One other thing you could try is using the expansion procs from APOC Procedures, some of which are optimized for only finding distinct nodes instead of finding all possible paths to the same nodes.
match (u:User)
where u.user_id = 'xxxxxxxxxxx'
call apoc.path.subgraphNodes(u, {labelFilter:'>User'}) yield node as connected
return u, connected
This one can't currently be optimized to exclude proxy ip nodes, but the NODE_GLOBAL uniqueness used during expansion may make up for it.
Upvotes: 1
Reputation: 66999
This is another version of @BrunoPeres' query that is fixed to correctly find paths without any proxy nodes.
Also, Unlike @InverseFalcon's first query, this one checks the degree-ness of each ip
node once, instead of checking the (label and) degree-ness of every node in every path. Which approach is better depends on your DB's data characteristics.
MATCH (i:ip)
WHERE SIZE(()-[:LOGGED_IN]->(i)) >= 1000
WITH COLLECT(i) AS proxies
MATCH path = (u:User)-[*]-(connected:User)
WHERE u.user_id = 'xxxxxxxxxxx' AND NONE(p IN proxies WHERE p IN nodes(path))
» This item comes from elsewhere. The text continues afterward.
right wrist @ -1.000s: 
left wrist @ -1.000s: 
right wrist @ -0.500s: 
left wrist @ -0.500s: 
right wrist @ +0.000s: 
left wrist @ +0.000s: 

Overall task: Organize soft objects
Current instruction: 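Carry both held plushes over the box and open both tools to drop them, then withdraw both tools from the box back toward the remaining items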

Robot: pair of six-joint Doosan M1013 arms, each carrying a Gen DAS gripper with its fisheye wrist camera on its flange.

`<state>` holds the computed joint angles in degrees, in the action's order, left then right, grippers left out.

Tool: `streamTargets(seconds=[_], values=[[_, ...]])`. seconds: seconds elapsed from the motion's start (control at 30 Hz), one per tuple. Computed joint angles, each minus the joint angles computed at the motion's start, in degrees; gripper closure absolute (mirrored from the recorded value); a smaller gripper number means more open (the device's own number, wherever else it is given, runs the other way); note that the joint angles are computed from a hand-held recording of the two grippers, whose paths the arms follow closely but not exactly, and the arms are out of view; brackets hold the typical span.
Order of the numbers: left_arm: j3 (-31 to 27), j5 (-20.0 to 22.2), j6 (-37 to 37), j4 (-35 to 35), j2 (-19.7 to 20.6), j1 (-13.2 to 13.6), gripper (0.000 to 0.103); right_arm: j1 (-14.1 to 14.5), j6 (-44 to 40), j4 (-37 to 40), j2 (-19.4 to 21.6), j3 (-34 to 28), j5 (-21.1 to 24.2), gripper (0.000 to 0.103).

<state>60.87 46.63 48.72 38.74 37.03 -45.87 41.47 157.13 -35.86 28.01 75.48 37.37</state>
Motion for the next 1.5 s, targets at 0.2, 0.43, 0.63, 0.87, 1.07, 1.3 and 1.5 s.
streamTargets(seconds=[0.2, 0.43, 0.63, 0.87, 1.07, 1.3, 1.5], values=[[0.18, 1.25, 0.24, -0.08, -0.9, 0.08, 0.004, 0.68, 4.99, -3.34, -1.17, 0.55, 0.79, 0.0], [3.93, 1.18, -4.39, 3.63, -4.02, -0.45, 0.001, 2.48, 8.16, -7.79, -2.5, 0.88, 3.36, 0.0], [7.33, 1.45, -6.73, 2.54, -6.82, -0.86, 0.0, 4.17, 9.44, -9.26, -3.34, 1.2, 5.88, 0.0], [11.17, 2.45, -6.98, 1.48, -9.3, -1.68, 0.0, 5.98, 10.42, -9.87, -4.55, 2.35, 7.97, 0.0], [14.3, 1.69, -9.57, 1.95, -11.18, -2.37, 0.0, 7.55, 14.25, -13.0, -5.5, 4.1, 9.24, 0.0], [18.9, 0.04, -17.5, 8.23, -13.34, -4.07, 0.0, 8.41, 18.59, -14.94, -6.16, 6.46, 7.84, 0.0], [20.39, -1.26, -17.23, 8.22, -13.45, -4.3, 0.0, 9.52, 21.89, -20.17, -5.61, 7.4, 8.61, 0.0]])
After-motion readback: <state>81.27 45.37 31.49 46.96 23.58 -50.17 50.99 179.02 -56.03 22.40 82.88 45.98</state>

RETURN DISTINCT u, connected
Upvotes: 0
Reputation: 16365
Try it:
match (i:ip)
where size(()-[:LOGGED_IN]->(i)) > 1000
match p = (u:User)-[*]-(connected:User)
where u.user_id = 'xxxxxxxxxxx'
and not i in nodes(p)
return distinct u, connected
That is: get all IP nodes with more than 1000 :LOGGED_IN
relations. Then, get all paths that does not contains these nodes and return the desired data.
Upvotes: 0